WHAT TO PRODUCE
Your reply should be the full listing, copied exactly.
** DATA EXTRACT follows **
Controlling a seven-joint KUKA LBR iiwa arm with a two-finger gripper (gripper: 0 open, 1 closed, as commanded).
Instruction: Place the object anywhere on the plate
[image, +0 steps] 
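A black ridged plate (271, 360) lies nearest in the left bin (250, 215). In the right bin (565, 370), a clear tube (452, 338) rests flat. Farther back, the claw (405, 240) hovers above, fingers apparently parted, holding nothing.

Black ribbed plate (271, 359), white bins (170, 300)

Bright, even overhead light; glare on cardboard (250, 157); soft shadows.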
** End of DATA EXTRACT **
RESPONSE TO THIS EXERCISE
Controlling a seven-joint KUKA LBR iiwa arm with a two-finger gripper (gripper: 0 open, 1 closed, as commanded).
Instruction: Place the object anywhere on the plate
[image, +0 steps] 
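A black ridged plate (271, 360) lies nearest in the left bin (250, 215). In the right bin (565, 370), a clear tube (452, 338) rests flat. Farther back, the claw (405, 240) hovers above, fingers apparently parted, holding nothing.

Black ribbed plate (271, 359), white bins (170, 300)

Bright, even overhead light; glare on cardboard (250, 157); soft shadows.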

The given output is complete.